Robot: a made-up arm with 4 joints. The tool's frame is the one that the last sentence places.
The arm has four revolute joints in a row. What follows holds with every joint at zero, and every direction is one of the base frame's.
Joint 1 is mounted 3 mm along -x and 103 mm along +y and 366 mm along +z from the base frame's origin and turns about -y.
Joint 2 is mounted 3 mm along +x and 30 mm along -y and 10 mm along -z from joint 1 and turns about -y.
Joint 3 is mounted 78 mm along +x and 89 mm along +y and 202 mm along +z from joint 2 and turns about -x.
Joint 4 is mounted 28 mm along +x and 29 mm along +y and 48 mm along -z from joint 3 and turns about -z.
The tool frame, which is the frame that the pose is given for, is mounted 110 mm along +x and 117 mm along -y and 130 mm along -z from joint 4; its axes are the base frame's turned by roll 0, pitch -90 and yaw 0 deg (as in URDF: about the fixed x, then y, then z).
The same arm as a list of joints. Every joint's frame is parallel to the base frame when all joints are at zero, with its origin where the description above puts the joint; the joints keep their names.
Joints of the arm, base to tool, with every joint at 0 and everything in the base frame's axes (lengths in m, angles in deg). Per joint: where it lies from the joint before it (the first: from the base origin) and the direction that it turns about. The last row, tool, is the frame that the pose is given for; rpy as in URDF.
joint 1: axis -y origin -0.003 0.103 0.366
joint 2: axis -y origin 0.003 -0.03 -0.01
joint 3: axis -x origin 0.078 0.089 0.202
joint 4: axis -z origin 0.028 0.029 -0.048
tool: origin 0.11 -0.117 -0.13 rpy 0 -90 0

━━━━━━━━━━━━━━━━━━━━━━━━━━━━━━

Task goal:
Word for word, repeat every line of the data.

Written solution:
Robot: a made-up arm with 4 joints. The tool's frame is the one that the last sentence places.
The arm has four revolute joints in a row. What follows holds with every joint at zero, and every direction is one of the base frame's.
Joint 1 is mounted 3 mm along -x and 103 mm along +y and 366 mm along +z from the base frame's origin and turns about -y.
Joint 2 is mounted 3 mm along +x and 30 mm along -y and 10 mm along -z from joint 1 and turns about -y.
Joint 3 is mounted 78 mm along +x and 89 mm along +y and 202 mm along +z from joint 2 and turns about -x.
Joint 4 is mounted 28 mm along +x and 29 mm along +y and 48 mm along -z from joint 3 and turns about -z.
The tool frame, which is the frame that the pose is given for, is mounted 110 mm along +x and 117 mm along -y and 130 mm along -z from joint 4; its axes are the base frame's turned by roll 0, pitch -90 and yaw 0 deg (as in URDF: about the fixed x, then y, then z).
The same arm as a list of joints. Every joint's frame is parallel to the base frame when all joints are at zero, with its origin where the description above puts the joint; the joints keep their names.
Joints of the arm, base to tool, with every joint at 0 and everything in the base frame's axes (lengths in m, angles in deg). Per joint: where it lies from the joint before it (the first: from the base origin) and the direction that it turns about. The last row, tool, is the frame that the pose is given for; rpy as in URDF.
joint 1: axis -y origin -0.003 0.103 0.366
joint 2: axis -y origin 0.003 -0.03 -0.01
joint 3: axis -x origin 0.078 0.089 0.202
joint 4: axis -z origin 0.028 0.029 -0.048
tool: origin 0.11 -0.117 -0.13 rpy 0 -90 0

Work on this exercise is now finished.